Refugees are meant to be logged in EURODAC, a fingerprint database used for processing asylum claims, which police can access. However, fewer than one in ten migrants in some areas of Greece are thought to have been registered this summer, although that rate has since improved.

Even then, EURODAC cannot “talk” to SIS, meaning that even if a suspected jihadists did register themselves as refugees on the Greek islands, the system would not flag them up as a threat.

At least one of the gunmen disguised themselves as a refugee and was registered on the Greek island of Leros on October 3.

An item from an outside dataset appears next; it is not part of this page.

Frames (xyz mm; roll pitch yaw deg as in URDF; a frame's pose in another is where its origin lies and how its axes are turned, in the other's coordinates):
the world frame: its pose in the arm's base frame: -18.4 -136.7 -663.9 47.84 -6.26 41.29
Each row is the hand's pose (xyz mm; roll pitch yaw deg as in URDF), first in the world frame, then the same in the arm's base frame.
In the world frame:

In a further weakness, SIS does not allow for a suspect traveller’s fingerprints to be searched against a biometric database. That gives an advantage to those travelling with fake passports.

The European Commission conducts a regular evaluation of SIS, but its findings are classified “restricted” and kept from public view. Greece and Italy, which have seen hundreds of thousands of illegal crossings this year, will not be audited until next year.